Turbulent models of ice giant internal dynamics: Dynamos, heat transfer, and zonal flows

The ice giant planets, Uranus and Neptune, have magnetic fields, atmospheric circulation patterns, and thermal emissions that are distinct from other planets in our Solar System. However, no self-consistent dynamical model has been able to reproduce all of these observations. We hypothesize that the dynamos and surface winds are dynamically coupled and argue that their characteristics are a consequence of three-dimensional turbulence that may be excited in planetary-scale water layers. Here we present dynamo models with thick and thin spherical shell geometries consistent with the range of possible internal structures of Uranus and Neptune. The style of convection is chosen a priori to yield small-scale and disorganized turbulence. In agreement with ice giant observations, both simulations (i) generate multipolar magnetic fields by fluctuating dynamo action, (ii) produce zonal jets with retrograde flow at the equator through angular momentum mixing, and (iii) predict local equatorial peaks in internal heat fluxes due to equatorial upwellings induced primarily by Hadley-like circulation cells.
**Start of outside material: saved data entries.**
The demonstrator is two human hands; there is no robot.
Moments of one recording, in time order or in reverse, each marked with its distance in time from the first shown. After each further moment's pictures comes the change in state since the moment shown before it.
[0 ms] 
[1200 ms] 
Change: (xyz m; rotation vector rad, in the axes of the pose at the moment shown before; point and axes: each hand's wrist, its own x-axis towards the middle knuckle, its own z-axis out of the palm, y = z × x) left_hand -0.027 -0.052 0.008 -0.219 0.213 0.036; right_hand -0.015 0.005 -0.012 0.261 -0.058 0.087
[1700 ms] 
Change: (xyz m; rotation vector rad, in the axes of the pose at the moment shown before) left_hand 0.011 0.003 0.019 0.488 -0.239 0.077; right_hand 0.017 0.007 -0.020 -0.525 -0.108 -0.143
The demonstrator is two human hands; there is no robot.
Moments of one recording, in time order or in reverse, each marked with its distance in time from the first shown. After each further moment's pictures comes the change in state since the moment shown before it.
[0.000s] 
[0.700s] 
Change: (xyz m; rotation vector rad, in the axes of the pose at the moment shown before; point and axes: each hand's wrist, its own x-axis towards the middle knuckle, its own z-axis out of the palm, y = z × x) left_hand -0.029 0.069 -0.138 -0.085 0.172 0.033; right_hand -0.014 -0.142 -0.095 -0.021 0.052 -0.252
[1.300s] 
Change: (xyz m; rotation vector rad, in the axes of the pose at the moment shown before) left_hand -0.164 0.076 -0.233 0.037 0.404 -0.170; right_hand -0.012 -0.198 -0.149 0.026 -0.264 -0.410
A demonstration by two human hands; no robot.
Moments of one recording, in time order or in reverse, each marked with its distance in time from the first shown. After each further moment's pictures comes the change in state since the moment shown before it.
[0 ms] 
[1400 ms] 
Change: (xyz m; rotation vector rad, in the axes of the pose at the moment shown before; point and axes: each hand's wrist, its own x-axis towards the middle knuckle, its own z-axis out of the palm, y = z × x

Thus, we argue that three-dimensional convective turbulence can explain the first-order geophysical observations of the ice giants.

► We simulate planetary dynamos driven by turbulent, poorly organized convection.
► Our models generate multipolar magnetic fields by fluctuating dynamo action.
► We predict local equatorial peaks in internal heat fluxes of both Uranus and Neptune.
► Three-jet zonal flows result from absolute angular momentum mixing in our models.
► Weakly constrained turbulence may be important for generating ice giant-style dynamics.